The noble Lord, Lord Warner, says that there is a flaw in the SI: he says that there is a policy change. There was considerable debate on the issue in Committee. As I said previously, I do not share the view that there is a policy change here. This instrument keeps in place the existing calculation of SPC duration. At present, it is calculated from the first market authorisation in the EEA, which includes the UK. The instrument ensures that the exact position remains in place after exit and the calculation is the same. It is precisely this kind of deficiency that the withdrawal Act gave Ministers powers to affect.
The noble Lords, Lord Warner and Lord Adonis, then talked about the industry and said that it wants something different. The BIA and the other organisations representing pharmaceutical innovators would prefer the legislation to be changed so that the term of an SPC would be calculated based on only a UK market authorisation. They argue that the exit may lead to industry launching new pharmaceutical products later in the UK and that they may receive later market authorisation than in the rest of the EEA. That would give a period of SPC exclusivity for a longer period than under current laws. I can see why they argue that point: it is perfectly legitimate that they should do so. However, it would be a significant policy change, affecting the whole of the pharmaceutical industry and the NHS. I do not believe that it would meet the Government’s commitment to avoid a cliff edge for businesses by maintaining the status quo, which is what we are seeking to do, on exit day.
I turn now to the commitment that the noble Lord, Lord Warner, sought from me about whether we would commit to a review within two years. As I have already said, I am keen that we immediately start to consult with all those bodies concerned, and more widely—indeed, with everyone that noble Lords can think of—and explore the landscape after a no-deal exit, and also to look at what happens in other events, to make progress on the issues that concern them. As part of those discussions, I am very happy to talk about the timing and scope of any review of the SPC term.
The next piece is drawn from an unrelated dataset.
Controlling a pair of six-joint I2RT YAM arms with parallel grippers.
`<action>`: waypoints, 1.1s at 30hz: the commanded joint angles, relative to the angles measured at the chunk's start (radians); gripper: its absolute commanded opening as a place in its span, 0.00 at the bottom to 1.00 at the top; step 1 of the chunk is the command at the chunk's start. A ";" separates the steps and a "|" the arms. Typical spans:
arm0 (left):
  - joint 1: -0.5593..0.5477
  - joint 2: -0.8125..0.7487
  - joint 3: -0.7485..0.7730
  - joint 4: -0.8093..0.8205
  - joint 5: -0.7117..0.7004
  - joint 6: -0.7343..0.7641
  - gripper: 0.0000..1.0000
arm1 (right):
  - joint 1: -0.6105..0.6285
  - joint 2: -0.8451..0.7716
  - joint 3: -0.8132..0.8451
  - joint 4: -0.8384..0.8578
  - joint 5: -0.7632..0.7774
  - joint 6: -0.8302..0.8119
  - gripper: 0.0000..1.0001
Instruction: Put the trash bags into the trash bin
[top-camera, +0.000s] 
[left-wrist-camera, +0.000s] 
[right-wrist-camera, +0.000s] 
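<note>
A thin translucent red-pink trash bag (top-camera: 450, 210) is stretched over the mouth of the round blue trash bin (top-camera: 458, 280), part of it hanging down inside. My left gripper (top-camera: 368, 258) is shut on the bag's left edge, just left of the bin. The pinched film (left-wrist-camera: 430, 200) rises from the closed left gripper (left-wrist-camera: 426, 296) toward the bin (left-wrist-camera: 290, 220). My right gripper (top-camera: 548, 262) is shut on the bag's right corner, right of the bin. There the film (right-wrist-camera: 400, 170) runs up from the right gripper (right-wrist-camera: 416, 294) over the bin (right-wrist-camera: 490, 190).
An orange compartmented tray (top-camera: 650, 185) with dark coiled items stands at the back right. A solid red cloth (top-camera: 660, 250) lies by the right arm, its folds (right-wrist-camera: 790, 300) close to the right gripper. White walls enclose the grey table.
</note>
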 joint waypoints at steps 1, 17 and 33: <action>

The Government have said that they will review the data and market exclusivity arrangements within two years of a no-deal exit—should there be such an exit, and again we have made it clear that we neither expect nor want a no-deal exit—in order to make sure that we remain competitive. I am sure that we can discuss with stakeholders how any review of SPCs would fit in with that work.
The noble Lord, Lord Clement-Jones, asked about unified patent court judgments in the UK. I can tell him that the UPC is an international court and is not part of the UK judicial system. Its judgments are therefore not binding but can be considered, as is the case with any other foreign judgments. That is obviously a matter for the courts.
The noble Lord, Lord Stevenson, also asked about the unified patent court. I can tell him that the unified patent court and the new British patent will commence shortly after Germany ratifies the UPC agreement, although obviously we have no control over what goes on in Germany. Germany’s ratification is currently on hold pending the outcome of a complaint against the UPC to its constitutional court. Finally, I can tell the noble Lord that the London building is indeed ready.
My Lords, how can it be a unified patent unless there is unified set of jurisprudence to cover it?
My Lords, as I have said, these are matters which the UK courts can take into consideration. However, the judgments of international courts are not binding on them. I think that I have answered all the questions and I beg to move.